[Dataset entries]

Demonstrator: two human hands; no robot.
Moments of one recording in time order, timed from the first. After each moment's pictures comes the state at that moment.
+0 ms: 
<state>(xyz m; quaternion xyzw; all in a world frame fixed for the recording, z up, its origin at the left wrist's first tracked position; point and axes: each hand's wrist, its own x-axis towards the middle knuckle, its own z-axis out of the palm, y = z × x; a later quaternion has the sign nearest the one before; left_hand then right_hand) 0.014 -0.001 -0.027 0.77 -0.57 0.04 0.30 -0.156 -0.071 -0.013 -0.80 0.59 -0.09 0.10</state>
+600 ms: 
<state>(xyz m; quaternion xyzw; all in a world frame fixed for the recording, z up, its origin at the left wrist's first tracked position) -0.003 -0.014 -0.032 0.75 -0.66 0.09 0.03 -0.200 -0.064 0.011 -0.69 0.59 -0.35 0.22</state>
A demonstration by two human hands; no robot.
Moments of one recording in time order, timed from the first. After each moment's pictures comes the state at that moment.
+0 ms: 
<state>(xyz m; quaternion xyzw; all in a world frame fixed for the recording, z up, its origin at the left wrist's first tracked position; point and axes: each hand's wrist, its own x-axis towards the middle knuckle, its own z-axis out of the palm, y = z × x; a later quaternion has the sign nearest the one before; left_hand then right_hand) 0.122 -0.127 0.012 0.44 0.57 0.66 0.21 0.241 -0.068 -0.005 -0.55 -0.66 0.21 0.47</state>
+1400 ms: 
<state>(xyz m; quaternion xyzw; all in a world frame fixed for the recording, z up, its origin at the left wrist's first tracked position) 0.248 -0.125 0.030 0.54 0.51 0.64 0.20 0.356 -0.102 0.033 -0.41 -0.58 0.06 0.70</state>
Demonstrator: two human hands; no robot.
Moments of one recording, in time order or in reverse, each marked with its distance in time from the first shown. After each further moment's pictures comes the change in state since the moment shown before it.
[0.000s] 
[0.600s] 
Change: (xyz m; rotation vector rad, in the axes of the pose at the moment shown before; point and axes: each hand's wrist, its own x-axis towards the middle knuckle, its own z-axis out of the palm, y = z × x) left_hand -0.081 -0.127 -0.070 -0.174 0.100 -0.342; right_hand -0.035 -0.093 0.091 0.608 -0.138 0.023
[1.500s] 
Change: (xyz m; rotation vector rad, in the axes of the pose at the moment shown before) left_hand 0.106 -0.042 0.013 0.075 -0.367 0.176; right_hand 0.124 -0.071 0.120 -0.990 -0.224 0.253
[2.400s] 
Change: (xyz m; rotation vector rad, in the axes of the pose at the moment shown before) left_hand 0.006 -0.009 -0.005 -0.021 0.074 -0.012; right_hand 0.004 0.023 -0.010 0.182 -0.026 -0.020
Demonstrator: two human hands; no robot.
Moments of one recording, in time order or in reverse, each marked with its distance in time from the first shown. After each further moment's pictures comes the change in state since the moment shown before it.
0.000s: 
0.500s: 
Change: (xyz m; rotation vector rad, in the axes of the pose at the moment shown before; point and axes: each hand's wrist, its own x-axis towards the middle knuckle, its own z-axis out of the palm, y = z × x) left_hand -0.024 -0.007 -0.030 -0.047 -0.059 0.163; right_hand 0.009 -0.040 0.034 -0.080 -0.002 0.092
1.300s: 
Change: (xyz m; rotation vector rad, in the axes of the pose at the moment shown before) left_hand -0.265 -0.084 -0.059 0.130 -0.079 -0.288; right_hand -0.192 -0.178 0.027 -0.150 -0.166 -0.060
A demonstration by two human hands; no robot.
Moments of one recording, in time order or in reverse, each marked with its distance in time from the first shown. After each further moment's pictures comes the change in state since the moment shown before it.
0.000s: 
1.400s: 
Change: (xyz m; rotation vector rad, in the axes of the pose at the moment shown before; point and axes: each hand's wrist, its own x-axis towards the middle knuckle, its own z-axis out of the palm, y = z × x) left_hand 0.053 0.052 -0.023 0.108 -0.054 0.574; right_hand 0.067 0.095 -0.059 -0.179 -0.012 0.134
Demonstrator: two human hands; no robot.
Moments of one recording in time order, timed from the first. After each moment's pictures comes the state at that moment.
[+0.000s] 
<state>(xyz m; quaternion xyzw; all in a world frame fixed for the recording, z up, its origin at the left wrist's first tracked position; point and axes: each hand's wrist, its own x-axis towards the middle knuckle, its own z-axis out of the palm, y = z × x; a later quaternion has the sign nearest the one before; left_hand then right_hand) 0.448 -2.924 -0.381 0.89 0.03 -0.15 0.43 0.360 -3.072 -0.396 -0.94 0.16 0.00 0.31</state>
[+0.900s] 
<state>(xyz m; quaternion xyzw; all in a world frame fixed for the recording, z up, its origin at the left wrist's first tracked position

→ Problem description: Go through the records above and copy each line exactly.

→ Output of the exercise:
Demonstrator: two human hands; no robot.
Moments of one recording in time order, timed from the first. After each moment's pictures comes the state at that moment.
+0 ms: 
<state>(xyz m; quaternion xyzw; all in a world frame fixed for the recording, z up, its origin at the left wrist's first tracked position; point and axes: each hand's wrist, its own x-axis towards the middle knuckle, its own z-axis out of the palm, y = z × x; a later quaternion has the sign nearest the one before; left_hand then right_hand) 0.014 -0.001 -0.027 0.77 -0.57 0.04 0.30 -0.156 -0.071 -0.013 -0.80 0.59 -0.09 0.10</state>
+600 ms: 
<state>(xyz m; quaternion xyzw; all in a world frame fixed for the recording, z up, its origin at the left wrist's first tracked position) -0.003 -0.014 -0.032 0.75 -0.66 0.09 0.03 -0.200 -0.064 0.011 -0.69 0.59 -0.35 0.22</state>
A demonstration by two human hands; no robot.
Moments of one recording in time order, timed from the first. After each moment's pictures comes the state at that moment.
+0 ms: 
<state>(xyz m; quaternion xyzw; all in a world frame fixed for the recording, z up, its origin at the left wrist's first tracked position; point and axes: each hand's wrist, its own x-axis towards the middle knuckle, its own z-axis out of the palm, y = z × x; a later quaternion has the sign nearest the one before; left_hand then right_hand) 0.122 -0.127 0.012 0.44 0.57 0.66 0.21 0.241 -0.068 -0.005 -0.55 -0.66 0.21 0.47</state>
+1400 ms: 
<state>(xyz m; quaternion xyzw; all in a world frame fixed for the recording, z up, its origin at the left wrist's first tracked position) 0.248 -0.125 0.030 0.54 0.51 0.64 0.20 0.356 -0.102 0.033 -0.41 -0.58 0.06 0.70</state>
Demonstrator: two human hands; no robot.
Moments of one recording, in time order or in reverse, each marked with its distance in time from the first shown. After each further moment's pictures comes the change in state since the moment shown before it.
[0.000s] 
[0.600s] 
Change: (xyz m; rotation vector rad, in the axes of the pose at the moment shown before; point and axes: each hand's wrist, its own x-axis towards the middle knuckle, its own z-axis out of the palm, y = z × x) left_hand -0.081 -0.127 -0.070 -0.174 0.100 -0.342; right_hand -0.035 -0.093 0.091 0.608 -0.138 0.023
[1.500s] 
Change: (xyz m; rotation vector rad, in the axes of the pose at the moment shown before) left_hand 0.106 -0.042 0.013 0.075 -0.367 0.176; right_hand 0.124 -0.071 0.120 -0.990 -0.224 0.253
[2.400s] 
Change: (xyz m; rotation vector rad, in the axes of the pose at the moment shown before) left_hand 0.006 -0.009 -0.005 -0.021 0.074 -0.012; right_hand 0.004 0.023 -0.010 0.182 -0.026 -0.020
Demonstrator: two human hands; no robot.
Moments of one recording, in time order or in reverse, each marked with its distance in time from the first shown. After each further moment's pictures comes the change in state since the moment shown before it.
0.000s: 
0.500s: 
Change: (xyz m; rotation vector rad, in the axes of the pose at the moment shown before; point and axes: each hand's wrist, its own x-axis towards the middle knuckle, its own z-axis out of the palm, y = z × x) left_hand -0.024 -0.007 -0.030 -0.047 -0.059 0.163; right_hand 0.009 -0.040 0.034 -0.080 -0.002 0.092
1.300s: 
Change: (xyz m; rotation vector rad, in the axes of the pose at the moment shown before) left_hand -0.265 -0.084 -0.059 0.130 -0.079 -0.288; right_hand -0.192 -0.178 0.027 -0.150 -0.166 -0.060
A demonstration by two human hands; no robot.
Moments of one recording, in time order or in reverse, each marked with its distance in time from the first shown. After each further moment's pictures comes the change in state since the moment shown before it.
0.000s: 
1.400s: 
Change: (xyz m; rotation vector rad, in the axes of the pose at the moment shown before; point and axes: each hand's wrist, its own x-axis towards the middle knuckle, its own z-axis out of the palm, y = z × x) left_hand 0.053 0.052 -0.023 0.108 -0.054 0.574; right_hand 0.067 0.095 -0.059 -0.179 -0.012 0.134
Demonstrator: two human hands; no robot.
Moments of one recording in time order, timed from the first. After each moment's pictures comes the state at that moment.
[+0.000s] 
<state>(xyz m; quaternion xyzw; all in a world frame fixed for the recording, z up, its origin at the left wrist's first tracked position; point and axes: each hand's wrist, its own x-axis towards the middle knuckle, its own z-axis out of the palm, y = z × x; a later quaternion has the sign nearest the one before; left_hand then right_hand) 0.448 -2.924 -0.381 0.89 0.03 -0.15 0.43 0.360 -3.072 -0.396 -0.94 0.16 0.00 0.31</state>
[+0.900s] 
<state>(xyz m; quaternion xyzw; all in a world frame fixed for the recording, z up, its origin at the left wrist's first tracked position

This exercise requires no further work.